2 Responses

  1. Watching your very interesting presentation. Very informative. I recently wrote about how the new revolutions in the region could inevitably bring Israel and Iran together over events in Syria.
    link to al-monitor.com

    Best regards,
    Meir Javedanfar

  2. Very informative, thank you, Prof Cole.

    Interesting that you dismiss the Russian warm water naval port at Tartus in Syria as fairly insignificant in itself – I’d always assumed it was a permanent strategic interest for them. As for the British, I think you overstate how eager they are to get involved, but I sense we are now committing to a course of intervention (based on the change of language from Wm. Hague.) T.Blair, who is more influential abroad than in the UK, has fwiw favoured intervention for some time.
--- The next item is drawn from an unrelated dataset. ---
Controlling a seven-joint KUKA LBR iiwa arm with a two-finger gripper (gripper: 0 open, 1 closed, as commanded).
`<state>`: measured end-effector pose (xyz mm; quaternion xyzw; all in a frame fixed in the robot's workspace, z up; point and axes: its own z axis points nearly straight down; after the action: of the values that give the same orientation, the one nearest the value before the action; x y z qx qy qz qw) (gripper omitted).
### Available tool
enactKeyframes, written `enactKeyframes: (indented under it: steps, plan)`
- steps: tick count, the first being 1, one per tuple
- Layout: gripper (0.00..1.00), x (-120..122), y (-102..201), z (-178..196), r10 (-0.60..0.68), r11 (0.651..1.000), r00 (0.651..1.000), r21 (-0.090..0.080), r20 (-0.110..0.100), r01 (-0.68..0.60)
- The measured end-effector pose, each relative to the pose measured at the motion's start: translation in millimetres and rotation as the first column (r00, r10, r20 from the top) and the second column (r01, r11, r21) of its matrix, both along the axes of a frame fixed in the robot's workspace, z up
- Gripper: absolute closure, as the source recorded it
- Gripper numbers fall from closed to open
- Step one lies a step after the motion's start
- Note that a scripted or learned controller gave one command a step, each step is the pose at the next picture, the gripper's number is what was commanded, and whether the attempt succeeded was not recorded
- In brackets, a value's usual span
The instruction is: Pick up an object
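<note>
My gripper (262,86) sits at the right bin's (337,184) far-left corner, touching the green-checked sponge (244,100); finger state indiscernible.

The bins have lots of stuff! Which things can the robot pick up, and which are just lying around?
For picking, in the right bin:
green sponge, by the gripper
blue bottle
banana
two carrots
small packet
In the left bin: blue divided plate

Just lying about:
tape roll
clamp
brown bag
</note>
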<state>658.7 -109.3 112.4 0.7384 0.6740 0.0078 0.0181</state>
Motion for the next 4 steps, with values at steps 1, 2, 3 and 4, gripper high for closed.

    My impression is that getting rid of the Assad regime is not in itself a worthy strategic aim. The tricky part is getting to a stable, coherent government with sufficiency of public support to replace it. If this existed, probably Assad would already be gone. Worst outcome, interminable war between an ever-shifting multiplicity of groups. (This the best justification for dictators, be it Tito, Saddam or Assad – the Hobbesian defence of kings.)

    For worst worst outcome, compare Europe 1618-48: war goes regional; as weapons and fighters migrate from country to country, (Iraq, the Kurdish regions, Syria, Lebanon, Palestine / Israel, Iran) the devastation of war creating famine and refugees, the uprooted becoming fighters in turn; in interminable war, war itself becoming the chief economic activity, replacing all others; the money flowing in from Saudia Arabia et al, Iran, Russia, the US……

    Good to see Cameron and Putin in discussion. Hopefully, Russia on the one hand, and US/Uk/France on the other, will take a concerted line, the West respecting the Russian interest. Wm. Hagues’s strong argument AGAINST EU aid to the rebels was always that if we aided the rebels, the Russians would aid the regime, and rather than producing a quicker outcome (the chief desideratum), the war would continue to continue, but with larger and bloodier weapons. 18 months later…

    I can’t now see that Russian and Western interests are incompatible. Putin is not wedded to Assad’s regime, and has a better chance (than France or the UK)of brokering an orderly transition if, as seems unlikely, that is possible.